# [Work order]
Give the data again exactly as it appears.

# [Working data]
Segment Open

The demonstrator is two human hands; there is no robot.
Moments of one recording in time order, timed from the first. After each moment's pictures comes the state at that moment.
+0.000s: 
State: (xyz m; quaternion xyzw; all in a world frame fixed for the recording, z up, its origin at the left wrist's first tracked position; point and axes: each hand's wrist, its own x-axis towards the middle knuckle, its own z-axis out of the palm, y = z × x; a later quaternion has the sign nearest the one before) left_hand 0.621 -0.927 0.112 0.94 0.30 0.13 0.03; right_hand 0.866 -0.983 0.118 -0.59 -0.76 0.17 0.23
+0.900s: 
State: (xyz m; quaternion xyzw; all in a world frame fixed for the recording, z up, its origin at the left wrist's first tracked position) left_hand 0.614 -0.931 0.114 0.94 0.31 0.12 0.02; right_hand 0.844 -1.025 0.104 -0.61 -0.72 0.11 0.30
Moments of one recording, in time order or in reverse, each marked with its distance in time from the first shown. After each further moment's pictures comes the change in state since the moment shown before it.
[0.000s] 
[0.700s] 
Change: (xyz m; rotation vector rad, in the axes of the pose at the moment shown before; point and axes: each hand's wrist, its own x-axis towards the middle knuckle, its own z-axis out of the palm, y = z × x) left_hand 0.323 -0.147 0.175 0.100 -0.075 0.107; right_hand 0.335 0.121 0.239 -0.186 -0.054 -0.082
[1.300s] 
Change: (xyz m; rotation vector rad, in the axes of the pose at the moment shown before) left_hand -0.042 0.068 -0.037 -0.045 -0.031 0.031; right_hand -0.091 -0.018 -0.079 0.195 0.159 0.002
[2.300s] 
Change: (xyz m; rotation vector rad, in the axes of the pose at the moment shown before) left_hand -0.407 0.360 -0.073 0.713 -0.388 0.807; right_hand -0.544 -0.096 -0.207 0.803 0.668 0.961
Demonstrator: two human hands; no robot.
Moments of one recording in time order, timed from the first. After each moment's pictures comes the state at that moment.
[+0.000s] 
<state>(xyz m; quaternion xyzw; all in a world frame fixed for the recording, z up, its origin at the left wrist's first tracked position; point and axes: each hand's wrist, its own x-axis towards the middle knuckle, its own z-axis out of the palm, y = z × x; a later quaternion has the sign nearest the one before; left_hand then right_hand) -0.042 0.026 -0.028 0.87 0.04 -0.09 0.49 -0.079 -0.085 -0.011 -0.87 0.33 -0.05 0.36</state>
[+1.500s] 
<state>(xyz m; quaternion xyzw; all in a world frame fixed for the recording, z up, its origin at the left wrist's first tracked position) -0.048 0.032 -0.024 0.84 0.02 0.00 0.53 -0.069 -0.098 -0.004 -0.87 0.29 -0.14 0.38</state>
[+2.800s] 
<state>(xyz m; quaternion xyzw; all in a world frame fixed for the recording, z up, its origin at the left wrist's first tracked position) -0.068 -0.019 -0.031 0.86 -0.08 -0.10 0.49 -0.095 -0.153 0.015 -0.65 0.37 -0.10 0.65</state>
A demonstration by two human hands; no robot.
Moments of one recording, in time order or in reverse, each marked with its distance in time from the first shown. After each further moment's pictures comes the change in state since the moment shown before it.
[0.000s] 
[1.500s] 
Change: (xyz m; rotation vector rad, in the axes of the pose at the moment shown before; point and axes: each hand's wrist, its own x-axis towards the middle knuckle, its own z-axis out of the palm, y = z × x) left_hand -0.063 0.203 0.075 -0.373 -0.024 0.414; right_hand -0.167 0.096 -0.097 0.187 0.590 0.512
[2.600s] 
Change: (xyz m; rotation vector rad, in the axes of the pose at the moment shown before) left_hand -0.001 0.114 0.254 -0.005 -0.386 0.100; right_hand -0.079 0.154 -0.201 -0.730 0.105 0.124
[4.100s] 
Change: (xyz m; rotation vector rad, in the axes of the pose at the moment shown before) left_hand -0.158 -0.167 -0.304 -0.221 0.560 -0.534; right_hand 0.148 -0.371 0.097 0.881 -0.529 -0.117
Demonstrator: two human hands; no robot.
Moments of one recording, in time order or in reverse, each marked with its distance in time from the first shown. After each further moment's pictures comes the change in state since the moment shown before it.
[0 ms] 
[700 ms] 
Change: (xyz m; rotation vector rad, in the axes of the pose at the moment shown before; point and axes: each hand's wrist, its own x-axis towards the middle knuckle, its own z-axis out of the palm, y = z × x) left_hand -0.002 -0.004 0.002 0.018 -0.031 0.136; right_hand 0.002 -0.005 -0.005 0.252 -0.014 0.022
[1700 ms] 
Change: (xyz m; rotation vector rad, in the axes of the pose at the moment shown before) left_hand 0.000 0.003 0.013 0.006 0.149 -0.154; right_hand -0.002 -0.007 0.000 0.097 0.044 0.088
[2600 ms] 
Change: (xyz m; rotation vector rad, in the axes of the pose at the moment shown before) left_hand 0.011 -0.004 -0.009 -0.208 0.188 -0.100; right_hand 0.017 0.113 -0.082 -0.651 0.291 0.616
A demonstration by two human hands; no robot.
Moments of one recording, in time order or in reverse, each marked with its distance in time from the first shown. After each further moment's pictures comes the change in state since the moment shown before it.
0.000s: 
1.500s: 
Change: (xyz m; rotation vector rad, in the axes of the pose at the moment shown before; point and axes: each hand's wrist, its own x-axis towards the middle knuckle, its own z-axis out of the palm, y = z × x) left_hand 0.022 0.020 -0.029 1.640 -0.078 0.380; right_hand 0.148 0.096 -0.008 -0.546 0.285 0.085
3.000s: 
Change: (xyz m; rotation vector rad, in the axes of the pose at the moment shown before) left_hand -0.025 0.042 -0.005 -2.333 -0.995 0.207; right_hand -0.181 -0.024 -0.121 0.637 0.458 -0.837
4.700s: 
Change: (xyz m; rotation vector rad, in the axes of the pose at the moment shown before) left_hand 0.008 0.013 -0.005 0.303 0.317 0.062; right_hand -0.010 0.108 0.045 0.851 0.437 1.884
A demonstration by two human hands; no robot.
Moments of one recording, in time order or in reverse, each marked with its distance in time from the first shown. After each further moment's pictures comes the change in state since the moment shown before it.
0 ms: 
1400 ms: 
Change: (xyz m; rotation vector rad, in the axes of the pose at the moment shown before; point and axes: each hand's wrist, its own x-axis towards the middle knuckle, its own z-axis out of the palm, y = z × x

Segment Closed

# [Solved problem]
The demonstrator is two human hands; there is no robot.
Moments of one recording in time order, timed from the first. After each moment's pictures comes the state at that moment.
+0.000s: 
State: (xyz m; quaternion xyzw; all in a world frame fixed for the recording, z up, its origin at the left wrist's first tracked position; point and axes: each hand's wrist, its own x-axis towards the middle knuckle, its own z-axis out of the palm, y = z × x; a later quaternion has the sign nearest the one before) left_hand 0.621 -0.927 0.112 0.94 0.30 0.13 0.03; right_hand 0.866 -0.983 0.118 -0.59 -0.76 0.17 0.23
+0.900s: 
State: (xyz m; quaternion xyzw; all in a world frame fixed for the recording, z up, its origin at the left wrist's first tracked position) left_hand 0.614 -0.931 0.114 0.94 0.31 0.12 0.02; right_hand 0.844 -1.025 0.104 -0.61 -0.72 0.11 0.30
Moments of one recording, in time order or in reverse, each marked with its distance in time from the first shown. After each further moment's pictures comes the change in state since the moment shown before it.
[0.000s] 
[0.700s] 
Change: (xyz m; rotation vector rad, in the axes of the pose at the moment shown before; point and axes: each hand's wrist, its own x-axis towards the middle knuckle, its own z-axis out of the palm, y = z × x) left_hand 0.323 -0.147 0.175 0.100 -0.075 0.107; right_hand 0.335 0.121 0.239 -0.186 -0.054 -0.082
[1.300s] 
Change: (xyz m; rotation vector rad, in the axes of the pose at the moment shown before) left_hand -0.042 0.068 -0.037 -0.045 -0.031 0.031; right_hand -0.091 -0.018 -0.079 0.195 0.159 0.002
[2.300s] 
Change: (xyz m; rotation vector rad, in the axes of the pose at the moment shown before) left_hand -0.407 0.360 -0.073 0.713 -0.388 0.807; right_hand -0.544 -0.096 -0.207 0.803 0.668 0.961
Demonstrator: two human hands; no robot.
Moments of one recording in time order, timed from the first. After each moment's pictures comes the state at that moment.
[+0.000s] 
<state>(xyz m; quaternion xyzw; all in a world frame fixed for the recording, z up, its origin at the left wrist's first tracked position; point and axes: each hand's wrist, its own x-axis towards the middle knuckle, its own z-axis out of the palm, y = z × x; a later quaternion has the sign nearest the one before; left_hand then right_hand) -0.042 0.026 -0.028 0.87 0.04 -0.09 0.49 -0.079 -0.085 -0.011 -0.87 0.33 -0.05 0.36</state>
[+1.500s] 
<state>(xyz m; quaternion xyzw; all in a world frame fixed for the recording, z up, its origin at the left wrist's first tracked position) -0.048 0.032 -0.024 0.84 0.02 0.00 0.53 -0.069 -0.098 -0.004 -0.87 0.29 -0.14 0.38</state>
[+2.800s] 
<state>(xyz m; quaternion xyzw; all in a world frame fixed for the recording, z up, its origin at the left wrist's first tracked position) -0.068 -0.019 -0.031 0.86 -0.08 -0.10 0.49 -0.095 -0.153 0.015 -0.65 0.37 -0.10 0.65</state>
A demonstration by two human hands; no robot.
Moments of one recording, in time order or in reverse, each marked with its distance in time from the first shown. After each further moment's pictures comes the change in state since the moment shown before it.
[0.000s] 
[1.500s] 
Change: (xyz m; rotation vector rad, in the axes of the pose at the moment shown before; point and axes: each hand's wrist, its own x-axis towards the middle knuckle, its own z-axis out of the palm, y = z × x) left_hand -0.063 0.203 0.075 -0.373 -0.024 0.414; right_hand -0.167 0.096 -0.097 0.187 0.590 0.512
[2.600s] 
Change: (xyz m; rotation vector rad, in the axes of the pose at the moment shown before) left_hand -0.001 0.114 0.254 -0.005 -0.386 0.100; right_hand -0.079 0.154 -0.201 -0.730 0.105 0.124
[4.100s] 
Change: (xyz m; rotation vector rad, in the axes of the pose at the moment shown before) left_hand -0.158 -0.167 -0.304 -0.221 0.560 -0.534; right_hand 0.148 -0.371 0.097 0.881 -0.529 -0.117
Demonstrator: two human hands; no robot.
Moments of one recording, in time order or in reverse, each marked with its distance in time from the first shown. After each further moment's pictures comes the change in state since the moment shown before it.
[0 ms] 
[700 ms] 
Change: (xyz m; rotation vector rad, in the axes of the pose at the moment shown before; point and axes: each hand's wrist, its own x-axis towards the middle knuckle, its own z-axis out of the palm, y = z × x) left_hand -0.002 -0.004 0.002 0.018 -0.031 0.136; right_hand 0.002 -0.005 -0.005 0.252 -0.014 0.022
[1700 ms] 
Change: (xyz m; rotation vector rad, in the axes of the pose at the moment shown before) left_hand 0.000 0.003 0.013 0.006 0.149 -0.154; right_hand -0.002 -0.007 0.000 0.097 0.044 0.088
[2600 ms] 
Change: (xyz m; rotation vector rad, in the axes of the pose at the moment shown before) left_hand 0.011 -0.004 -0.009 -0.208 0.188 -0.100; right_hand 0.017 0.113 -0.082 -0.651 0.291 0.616
A demonstration by two human hands; no robot.
Moments of one recording, in time order or in reverse, each marked with its distance in time from the first shown. After each further moment's pictures comes the change in state since the moment shown before it.
0.000s: 
1.500s: 
Change: (xyz m; rotation vector rad, in the axes of the pose at the moment shown before; point and axes: each hand's wrist, its own x-axis towards the middle knuckle, its own z-axis out of the palm, y = z × x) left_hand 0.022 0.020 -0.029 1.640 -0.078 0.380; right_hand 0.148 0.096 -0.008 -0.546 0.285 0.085
3.000s: 
Change: (xyz m; rotation vector rad, in the axes of the pose at the moment shown before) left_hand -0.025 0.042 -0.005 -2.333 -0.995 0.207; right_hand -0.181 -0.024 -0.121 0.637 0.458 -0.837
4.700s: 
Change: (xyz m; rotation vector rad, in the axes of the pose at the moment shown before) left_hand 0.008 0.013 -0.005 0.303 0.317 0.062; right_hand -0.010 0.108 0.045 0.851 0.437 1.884
A demonstration by two human hands; no robot.
Moments of one recording, in time order or in reverse, each marked with its distance in time from the first shown. After each further moment's pictures comes the change in state since the moment shown before it.
0 ms: 
1400 ms: 
Change: (xyz m; rotation vector rad, in the axes of the pose at the moment shown before; point and axes: each hand's wrist, its own x-axis towards the middle knuckle, its own z-axis out of the palm, y = z × x

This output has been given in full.